À conversa, acrescenta termos como perigoso, especulação ou sustentabilidade. E continuamos a falar apenas de arte. Artistas alvos de especulação e preços que não são sustentáveis no longo prazo? Sim, é possível. É que o valor de mercado, por si só, pode não ser suficiente para atribuir uma importância simbólica contínua.
“Apesar de Tobias Meyer, antigo líder global de Arte Contemporânea da Sotheby’s, ter afirmado que ‘the best art is the most expensive because the market is so smart’ [a melhor arte é a mais cara, porque o mercado é muito inteligente], isto não é completamente verdade”, afirma a especialista. E dá dois exemplos de artistas, que na sua opinião, estão subvalorizados face ao seu potencial: o artista conceptual uruguaio Luis Camnitzer e a portuguesa Helena Almeida.

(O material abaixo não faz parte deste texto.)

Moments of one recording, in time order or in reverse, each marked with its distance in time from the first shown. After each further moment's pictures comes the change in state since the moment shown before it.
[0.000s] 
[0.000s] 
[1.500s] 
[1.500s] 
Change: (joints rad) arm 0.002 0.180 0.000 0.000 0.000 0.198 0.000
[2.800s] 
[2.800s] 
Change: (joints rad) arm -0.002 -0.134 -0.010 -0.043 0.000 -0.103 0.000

Com o nova-iorquino Joe Bradley passa-se o oposto. “É um artista de que gosto bastante, não nego que seja importante e vá continuar a marcar o seu espaço. No entanto, ainda não tivemos o distanciamento necessário para avaliar se a sua obra vale, de facto, perto de um milhão de dólares”, explica.
E, tal como nos mercados financeiros, também há riscos quando se investe em arte, ainda que menos líquidos, explica Rita Almeida Freitas. “A arte não pode ser considerada como um investimento tradicional e o risco é, em regra, maior. No entanto, os retornos poderão ser excecionais se o colecionador for aconselhado pelas pessoas certas”, diz.
Em caso de dúvida, opte sempre por comprar aquilo que gosta, sugere a especialista. Se o maior risco que corre é o de não conseguir vender a obra, pelo menos fica com uma peça do seu agrado. Ainda que a compra tenha tido por objetivo um retorno financeiro.